Influence: Through creating and reinforcing ideologies and producing wildly popular demonstrations that captivate global imagination, they command far-reaching influence. 418-19
These three feed on and reinforce each other: “controlling knowledge production fuels influence; Growing influence accumulates resources; Amassing resources secures knowledge production. The formula for dissolving empire thus requires the redistribution of power along each axis.” 419
The author piqued my curiosity about these books:
Superintelligence: Paths, Dangers, Strategies by Nick Bostrom
Profiles of the Future: An Inquire into the Limits of the Possible by Arthur C. Clarke
Words to ponder:
Hao opens her book with this reflection from Sam Altman; leaving little doubt as to her premise that there is more to AI, at least OpenAI, than the common good:
Successful people create companies. More successful people create countries. The most successful people create religions. I heard this from Qi Lu; I'm not sure what the source is. He got me thinking, though--the most successful founders do not set out to create companies.
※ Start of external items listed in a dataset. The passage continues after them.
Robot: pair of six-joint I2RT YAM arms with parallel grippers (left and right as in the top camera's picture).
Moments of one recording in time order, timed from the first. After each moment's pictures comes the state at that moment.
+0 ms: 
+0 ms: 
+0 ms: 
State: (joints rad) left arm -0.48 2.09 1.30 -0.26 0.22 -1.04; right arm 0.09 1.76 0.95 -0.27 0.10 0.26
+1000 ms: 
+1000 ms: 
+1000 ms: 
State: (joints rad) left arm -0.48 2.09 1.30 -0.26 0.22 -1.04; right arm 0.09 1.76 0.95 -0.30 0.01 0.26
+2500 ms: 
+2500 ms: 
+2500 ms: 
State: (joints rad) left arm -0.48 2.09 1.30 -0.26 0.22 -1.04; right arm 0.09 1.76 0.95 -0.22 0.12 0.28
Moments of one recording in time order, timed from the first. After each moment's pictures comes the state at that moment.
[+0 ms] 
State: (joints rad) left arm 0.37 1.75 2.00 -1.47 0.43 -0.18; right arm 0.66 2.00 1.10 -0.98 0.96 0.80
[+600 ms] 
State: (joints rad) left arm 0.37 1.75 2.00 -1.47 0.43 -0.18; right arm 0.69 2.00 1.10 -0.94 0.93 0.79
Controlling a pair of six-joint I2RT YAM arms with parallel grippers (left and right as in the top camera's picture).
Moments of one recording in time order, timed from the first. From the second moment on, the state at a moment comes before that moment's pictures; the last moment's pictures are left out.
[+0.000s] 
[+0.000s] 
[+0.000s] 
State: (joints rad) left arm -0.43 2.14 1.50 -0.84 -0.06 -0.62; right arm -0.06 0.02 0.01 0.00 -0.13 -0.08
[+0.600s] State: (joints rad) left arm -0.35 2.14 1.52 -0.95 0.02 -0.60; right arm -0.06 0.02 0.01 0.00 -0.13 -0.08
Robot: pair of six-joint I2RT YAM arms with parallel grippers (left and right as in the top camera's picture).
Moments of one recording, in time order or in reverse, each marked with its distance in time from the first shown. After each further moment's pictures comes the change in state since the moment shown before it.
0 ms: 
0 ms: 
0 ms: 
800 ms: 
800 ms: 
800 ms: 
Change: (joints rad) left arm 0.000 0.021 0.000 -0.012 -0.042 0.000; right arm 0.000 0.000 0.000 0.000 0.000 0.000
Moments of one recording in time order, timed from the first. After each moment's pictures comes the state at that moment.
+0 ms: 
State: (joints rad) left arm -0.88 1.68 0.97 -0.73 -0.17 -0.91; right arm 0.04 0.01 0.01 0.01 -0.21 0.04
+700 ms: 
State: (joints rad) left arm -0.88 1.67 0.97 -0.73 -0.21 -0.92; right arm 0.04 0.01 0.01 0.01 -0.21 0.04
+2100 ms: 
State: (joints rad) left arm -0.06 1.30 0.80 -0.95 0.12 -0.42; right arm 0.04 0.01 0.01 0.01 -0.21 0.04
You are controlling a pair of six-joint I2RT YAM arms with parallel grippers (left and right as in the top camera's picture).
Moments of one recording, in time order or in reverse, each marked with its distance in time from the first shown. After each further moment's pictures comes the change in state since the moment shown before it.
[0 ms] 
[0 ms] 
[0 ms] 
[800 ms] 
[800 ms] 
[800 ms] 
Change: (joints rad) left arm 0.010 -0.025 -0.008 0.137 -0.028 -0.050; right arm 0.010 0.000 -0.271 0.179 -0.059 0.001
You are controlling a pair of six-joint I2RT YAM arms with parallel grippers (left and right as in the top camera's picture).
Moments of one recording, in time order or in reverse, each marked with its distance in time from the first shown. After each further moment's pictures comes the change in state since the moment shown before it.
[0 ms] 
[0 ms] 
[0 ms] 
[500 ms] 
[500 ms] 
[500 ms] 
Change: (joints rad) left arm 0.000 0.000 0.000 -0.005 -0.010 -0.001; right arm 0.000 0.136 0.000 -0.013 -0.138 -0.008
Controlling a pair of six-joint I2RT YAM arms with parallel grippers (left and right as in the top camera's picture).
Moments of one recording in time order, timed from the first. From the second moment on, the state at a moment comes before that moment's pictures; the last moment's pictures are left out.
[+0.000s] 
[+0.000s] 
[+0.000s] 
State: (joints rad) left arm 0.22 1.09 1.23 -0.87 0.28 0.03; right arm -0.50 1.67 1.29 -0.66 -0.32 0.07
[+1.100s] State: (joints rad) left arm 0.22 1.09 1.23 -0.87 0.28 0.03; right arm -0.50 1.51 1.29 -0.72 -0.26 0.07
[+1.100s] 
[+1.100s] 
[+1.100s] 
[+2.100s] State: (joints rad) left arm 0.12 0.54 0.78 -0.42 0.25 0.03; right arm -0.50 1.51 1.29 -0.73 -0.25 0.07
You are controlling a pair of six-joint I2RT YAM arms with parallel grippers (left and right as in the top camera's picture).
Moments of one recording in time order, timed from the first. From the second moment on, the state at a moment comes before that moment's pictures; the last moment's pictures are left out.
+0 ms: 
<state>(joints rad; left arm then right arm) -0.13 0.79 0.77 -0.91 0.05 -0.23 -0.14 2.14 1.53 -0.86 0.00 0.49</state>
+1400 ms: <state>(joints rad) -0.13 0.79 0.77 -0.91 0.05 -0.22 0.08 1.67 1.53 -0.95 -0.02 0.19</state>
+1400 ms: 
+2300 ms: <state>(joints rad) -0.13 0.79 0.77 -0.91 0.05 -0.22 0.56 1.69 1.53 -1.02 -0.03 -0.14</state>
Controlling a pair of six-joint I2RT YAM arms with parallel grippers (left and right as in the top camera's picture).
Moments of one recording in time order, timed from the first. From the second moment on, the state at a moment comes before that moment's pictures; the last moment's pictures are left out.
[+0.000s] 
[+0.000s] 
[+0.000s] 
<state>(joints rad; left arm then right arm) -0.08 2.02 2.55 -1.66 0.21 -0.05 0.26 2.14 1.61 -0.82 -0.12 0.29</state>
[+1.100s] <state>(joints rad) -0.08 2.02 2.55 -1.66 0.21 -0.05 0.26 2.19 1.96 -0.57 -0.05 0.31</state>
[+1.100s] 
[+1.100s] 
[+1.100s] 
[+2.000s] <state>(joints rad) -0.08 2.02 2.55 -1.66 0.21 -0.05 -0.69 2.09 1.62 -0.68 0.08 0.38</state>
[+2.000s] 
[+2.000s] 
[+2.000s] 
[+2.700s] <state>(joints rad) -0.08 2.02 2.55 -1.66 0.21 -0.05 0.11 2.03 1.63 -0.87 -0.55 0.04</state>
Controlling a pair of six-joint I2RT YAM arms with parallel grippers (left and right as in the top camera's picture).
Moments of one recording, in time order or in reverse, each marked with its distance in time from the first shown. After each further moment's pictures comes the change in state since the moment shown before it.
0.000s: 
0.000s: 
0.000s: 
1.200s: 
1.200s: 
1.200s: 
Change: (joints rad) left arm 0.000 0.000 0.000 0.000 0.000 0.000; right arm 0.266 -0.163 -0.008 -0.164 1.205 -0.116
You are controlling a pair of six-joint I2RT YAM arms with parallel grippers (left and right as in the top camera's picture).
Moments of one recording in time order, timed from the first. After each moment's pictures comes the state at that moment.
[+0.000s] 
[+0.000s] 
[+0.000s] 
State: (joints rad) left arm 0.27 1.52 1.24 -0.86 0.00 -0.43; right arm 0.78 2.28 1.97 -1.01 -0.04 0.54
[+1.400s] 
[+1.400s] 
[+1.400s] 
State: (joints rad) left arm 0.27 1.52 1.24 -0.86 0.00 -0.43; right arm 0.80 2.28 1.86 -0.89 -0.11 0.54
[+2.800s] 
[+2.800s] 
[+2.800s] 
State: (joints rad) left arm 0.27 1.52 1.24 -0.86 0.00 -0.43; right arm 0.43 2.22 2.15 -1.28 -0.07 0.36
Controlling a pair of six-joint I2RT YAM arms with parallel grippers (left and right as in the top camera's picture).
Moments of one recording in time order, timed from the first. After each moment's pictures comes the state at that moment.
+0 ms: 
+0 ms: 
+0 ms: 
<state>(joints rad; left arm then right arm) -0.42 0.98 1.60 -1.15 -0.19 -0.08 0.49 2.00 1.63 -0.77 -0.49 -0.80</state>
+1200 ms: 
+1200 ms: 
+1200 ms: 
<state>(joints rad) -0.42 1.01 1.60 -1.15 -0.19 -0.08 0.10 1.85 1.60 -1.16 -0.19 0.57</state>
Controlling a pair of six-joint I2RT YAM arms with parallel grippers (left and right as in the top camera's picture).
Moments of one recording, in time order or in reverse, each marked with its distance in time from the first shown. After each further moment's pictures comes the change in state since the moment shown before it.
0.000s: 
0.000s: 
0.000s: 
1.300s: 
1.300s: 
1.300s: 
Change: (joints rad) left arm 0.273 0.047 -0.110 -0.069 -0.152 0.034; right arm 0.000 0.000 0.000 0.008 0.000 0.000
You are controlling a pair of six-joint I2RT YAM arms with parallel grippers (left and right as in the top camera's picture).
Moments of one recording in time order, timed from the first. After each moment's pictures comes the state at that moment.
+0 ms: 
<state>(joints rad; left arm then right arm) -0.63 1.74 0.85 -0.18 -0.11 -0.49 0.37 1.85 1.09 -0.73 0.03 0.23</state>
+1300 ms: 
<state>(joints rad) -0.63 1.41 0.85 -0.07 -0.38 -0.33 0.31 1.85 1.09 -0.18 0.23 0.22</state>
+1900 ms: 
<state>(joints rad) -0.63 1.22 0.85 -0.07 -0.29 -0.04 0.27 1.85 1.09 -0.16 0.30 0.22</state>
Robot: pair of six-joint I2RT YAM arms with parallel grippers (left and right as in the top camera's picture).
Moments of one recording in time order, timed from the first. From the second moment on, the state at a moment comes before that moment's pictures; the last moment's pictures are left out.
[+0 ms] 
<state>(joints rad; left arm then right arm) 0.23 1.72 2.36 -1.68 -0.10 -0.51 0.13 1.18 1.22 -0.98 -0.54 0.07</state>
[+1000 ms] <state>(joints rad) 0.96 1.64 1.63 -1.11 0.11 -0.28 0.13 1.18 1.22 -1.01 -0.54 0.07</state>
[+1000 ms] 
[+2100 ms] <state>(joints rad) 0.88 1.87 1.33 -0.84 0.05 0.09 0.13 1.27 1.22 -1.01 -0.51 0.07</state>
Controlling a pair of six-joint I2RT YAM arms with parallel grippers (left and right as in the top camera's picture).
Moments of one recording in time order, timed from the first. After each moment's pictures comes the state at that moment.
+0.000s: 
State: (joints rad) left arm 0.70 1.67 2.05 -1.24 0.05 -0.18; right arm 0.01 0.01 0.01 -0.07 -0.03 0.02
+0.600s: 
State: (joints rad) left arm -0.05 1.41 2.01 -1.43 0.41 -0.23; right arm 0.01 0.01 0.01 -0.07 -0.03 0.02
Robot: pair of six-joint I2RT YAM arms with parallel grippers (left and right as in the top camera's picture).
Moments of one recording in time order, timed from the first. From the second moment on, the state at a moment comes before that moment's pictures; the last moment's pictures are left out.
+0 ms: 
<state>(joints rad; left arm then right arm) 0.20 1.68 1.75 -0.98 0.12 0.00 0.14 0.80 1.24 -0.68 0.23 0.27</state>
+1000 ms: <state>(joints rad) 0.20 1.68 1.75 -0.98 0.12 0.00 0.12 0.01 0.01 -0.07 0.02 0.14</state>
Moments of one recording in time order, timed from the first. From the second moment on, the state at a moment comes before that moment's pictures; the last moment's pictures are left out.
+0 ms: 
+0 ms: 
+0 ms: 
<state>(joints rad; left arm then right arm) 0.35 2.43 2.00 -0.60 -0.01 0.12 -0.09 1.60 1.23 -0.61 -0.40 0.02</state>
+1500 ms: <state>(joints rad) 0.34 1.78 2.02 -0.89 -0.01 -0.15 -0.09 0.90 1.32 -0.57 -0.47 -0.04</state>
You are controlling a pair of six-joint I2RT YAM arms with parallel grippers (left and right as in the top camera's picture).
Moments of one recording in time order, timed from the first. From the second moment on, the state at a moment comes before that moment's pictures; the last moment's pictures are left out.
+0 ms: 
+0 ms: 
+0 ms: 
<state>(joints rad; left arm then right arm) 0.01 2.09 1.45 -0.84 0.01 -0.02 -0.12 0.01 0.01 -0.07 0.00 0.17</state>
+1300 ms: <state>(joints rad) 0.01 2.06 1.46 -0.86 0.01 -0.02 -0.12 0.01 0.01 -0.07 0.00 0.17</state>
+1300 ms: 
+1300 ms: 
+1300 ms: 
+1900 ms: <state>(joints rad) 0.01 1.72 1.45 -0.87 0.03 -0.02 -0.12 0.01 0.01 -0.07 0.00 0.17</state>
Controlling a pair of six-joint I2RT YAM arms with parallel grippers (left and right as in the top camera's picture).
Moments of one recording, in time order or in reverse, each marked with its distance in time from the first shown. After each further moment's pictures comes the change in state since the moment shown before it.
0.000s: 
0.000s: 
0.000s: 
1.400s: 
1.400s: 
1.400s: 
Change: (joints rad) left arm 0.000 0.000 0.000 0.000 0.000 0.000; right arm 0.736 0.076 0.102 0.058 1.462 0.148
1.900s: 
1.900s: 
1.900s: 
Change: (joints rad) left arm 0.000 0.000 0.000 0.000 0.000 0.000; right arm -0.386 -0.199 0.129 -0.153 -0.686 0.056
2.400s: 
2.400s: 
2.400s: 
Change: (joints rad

They are on a mission to create something closer to a religion, and at some point it turns out that forming a company is the easiest way to do so. Sam Altman 2013, p. i
Recommendation:
I learned about Empire of AI through Fareed Zakaria’s GPS on CNN. Zakaria interviewed Hao and pointed his viewers to her book. As I noted at the outset, Hao’s Empire of AI is a fine point-counterpoint to Reid Hoffman’s Superagency (click here for my review). I am sure some will write her off as an alarmist, but with 420 noted sources, Hao’s work is not an argument to ignore, but a conversation to join. Much so-called reporting today feels like an ideological spitting contest; propaganda from the left and right. Journalism, on the other hand, is “the collection, preparation, and distribution of news and related commentary.” Hao’s work is journalism. For that I am grateful. I highly recommend Empire of AI.